+++ RECORDED INFORMATION
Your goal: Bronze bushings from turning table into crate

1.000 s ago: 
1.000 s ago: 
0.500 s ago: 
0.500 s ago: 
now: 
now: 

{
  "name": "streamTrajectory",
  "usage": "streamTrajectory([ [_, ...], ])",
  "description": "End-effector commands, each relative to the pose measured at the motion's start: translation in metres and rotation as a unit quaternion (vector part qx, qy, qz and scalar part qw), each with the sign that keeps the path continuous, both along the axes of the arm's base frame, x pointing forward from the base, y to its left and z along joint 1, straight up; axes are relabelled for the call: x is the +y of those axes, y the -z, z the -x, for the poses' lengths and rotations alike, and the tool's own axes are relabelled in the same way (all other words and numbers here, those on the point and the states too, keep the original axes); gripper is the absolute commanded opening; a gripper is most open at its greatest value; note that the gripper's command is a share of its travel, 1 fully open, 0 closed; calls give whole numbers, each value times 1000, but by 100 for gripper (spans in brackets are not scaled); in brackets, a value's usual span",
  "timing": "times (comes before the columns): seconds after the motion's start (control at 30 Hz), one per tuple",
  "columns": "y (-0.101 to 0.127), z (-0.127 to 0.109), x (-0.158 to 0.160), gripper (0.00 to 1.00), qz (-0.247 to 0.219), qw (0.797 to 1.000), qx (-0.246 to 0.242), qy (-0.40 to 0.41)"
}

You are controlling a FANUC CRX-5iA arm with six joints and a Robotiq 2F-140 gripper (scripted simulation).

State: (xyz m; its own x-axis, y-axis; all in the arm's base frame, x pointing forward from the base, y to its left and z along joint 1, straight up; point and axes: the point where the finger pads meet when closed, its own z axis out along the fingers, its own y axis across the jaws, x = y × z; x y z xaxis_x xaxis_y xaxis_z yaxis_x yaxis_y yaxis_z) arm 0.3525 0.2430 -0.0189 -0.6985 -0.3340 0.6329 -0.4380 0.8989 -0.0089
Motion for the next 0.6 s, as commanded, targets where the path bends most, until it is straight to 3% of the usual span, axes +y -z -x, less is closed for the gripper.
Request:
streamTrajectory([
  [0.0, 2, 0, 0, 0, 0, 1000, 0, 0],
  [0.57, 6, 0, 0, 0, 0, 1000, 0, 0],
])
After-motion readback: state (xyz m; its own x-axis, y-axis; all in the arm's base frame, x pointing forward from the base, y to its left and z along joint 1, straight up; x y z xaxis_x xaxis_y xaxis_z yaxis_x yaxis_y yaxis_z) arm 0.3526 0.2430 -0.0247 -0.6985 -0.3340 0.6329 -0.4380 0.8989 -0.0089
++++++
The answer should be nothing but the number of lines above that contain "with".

2